Each system is multi-homed to the IPv6 testbed and IPv4 management (128.103.242.0/24) networks. Each system utilizes a dual stack model, meaning it can interoperate with both IPv4 and IPv6 nodes. The dual stack model also provides resolver libraries capable of dealing with the IPv4 A records as well as the IPv6 equivalents, allowing for IPv6-only delegation chains once IPv6-enabled root servers are deployed. Although not required, special care has been taken to run only one protocol, IPv4 or IPv6, on each physical interface. This allows us to manage the IPv6 network out of band, easing troubleshooting and minimizing the risk of connectivity loss during disruptive maintenance.

Implementation

All systems are properly secured and are running SSH2 on each IPv4 and IPv6 interface for remote administration. Two of the systems, ipv6-linux.ipv6.harvard.edu and ipv6-freebsd.ipv6.harvard.edu, function as name servers and are authoritative for the ipv6.harvard.edu domain (the contents of which are listed in the appendix). One server, ipv6-linux.ipv6.harvard.edu, is running an IPv6-only webserver (available at http://www.ipv6.harvard.edu).
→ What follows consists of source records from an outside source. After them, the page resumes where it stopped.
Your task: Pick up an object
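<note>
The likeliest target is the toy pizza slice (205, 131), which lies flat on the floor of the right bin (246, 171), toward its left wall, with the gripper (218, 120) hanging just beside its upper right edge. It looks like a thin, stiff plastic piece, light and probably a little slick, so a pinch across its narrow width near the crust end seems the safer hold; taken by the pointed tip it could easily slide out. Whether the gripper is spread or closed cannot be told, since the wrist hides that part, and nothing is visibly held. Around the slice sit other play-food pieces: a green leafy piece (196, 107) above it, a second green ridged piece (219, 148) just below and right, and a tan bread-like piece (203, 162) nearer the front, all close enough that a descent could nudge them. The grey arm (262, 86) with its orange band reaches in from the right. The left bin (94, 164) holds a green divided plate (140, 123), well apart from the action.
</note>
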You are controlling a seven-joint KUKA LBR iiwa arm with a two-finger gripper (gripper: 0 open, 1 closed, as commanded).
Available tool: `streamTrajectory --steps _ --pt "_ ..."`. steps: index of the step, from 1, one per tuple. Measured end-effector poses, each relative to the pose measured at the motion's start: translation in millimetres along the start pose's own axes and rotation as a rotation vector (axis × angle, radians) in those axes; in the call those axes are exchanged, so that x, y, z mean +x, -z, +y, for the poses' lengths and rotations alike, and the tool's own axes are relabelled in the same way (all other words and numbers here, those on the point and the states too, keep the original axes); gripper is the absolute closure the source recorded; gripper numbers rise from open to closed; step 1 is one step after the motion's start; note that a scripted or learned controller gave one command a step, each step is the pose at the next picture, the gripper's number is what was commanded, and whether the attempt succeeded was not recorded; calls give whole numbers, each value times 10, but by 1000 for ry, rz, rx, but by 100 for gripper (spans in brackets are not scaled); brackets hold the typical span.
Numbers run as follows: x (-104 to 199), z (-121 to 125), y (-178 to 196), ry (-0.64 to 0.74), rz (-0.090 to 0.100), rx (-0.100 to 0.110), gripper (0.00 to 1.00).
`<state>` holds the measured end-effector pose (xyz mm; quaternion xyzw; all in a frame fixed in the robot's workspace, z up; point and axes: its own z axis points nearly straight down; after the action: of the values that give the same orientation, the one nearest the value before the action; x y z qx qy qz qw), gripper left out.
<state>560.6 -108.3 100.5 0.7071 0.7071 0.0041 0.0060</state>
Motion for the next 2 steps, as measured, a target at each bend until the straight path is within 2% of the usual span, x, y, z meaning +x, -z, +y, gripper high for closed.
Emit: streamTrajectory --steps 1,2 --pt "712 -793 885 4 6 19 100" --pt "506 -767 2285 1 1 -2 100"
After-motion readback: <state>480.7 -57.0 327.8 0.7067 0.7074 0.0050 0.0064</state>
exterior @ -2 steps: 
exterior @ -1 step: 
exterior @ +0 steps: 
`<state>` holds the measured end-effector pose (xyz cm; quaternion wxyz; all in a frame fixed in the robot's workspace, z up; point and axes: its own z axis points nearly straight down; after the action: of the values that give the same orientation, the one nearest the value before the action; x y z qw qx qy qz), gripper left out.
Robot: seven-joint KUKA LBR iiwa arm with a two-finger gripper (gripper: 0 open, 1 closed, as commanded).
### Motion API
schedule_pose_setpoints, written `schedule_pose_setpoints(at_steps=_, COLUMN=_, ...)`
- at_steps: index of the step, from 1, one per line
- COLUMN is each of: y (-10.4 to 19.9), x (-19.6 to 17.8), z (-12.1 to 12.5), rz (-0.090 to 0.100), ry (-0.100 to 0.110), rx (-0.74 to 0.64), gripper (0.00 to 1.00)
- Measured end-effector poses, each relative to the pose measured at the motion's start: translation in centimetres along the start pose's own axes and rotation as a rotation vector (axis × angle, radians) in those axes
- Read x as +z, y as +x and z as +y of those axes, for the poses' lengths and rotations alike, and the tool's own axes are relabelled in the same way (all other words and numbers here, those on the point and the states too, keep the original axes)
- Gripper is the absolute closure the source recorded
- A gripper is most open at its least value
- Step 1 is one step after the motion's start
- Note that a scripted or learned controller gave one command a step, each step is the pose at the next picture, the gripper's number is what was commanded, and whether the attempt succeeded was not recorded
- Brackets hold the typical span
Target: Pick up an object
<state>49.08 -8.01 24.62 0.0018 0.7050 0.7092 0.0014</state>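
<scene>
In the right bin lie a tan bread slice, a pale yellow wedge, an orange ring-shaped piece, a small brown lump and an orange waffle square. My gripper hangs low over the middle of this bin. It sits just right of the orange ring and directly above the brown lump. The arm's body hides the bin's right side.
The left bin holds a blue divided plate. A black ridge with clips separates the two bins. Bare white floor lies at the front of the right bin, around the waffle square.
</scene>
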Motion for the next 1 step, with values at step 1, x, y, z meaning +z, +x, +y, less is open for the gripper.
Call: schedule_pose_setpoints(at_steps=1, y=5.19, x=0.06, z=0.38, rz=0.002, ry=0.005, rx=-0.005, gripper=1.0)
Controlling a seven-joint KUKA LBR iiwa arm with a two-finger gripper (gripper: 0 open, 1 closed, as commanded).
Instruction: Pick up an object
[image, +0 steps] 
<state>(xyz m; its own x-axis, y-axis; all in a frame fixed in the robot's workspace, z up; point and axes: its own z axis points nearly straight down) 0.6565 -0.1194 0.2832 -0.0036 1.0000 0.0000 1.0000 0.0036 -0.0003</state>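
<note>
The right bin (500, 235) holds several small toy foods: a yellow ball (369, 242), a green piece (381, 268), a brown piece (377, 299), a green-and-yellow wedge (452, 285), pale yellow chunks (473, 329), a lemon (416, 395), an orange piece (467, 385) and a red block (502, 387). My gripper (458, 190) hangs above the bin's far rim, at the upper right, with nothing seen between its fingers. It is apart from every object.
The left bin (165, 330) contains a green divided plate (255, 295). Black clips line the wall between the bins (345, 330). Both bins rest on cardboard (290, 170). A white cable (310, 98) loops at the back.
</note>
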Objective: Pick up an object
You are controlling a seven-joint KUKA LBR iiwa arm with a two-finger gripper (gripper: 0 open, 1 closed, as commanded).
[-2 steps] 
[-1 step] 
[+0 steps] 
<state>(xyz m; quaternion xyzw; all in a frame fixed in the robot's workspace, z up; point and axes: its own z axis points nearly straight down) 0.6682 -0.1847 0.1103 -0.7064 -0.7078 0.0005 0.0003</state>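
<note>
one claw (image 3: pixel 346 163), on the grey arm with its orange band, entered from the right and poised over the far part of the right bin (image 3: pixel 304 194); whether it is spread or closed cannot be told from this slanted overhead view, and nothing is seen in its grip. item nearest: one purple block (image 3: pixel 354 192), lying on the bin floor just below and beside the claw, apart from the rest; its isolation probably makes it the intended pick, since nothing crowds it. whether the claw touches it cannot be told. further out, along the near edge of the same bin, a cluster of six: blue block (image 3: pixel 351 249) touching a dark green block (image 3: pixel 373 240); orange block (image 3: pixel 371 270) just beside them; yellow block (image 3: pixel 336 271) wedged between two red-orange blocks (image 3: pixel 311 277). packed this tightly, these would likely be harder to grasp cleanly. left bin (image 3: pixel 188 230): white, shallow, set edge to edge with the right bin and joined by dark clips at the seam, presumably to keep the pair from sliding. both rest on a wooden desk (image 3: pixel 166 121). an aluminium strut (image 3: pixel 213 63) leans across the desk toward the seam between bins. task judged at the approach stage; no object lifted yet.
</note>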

Although it lacks any real content, it provides an easy way to verify IPv6 client connectivity.

Many services, BIND is SSH2 being notable examples, are not IPv6-ready out of the box. Source code patches must be applied to enable this functionality. Patches for many popular daemons are available at ftp://ftp.kame.net/pub/kame/misc. As these systems are not considered production, additional services may be installed or removed at any time, although we will always provide DNS and HTTP services.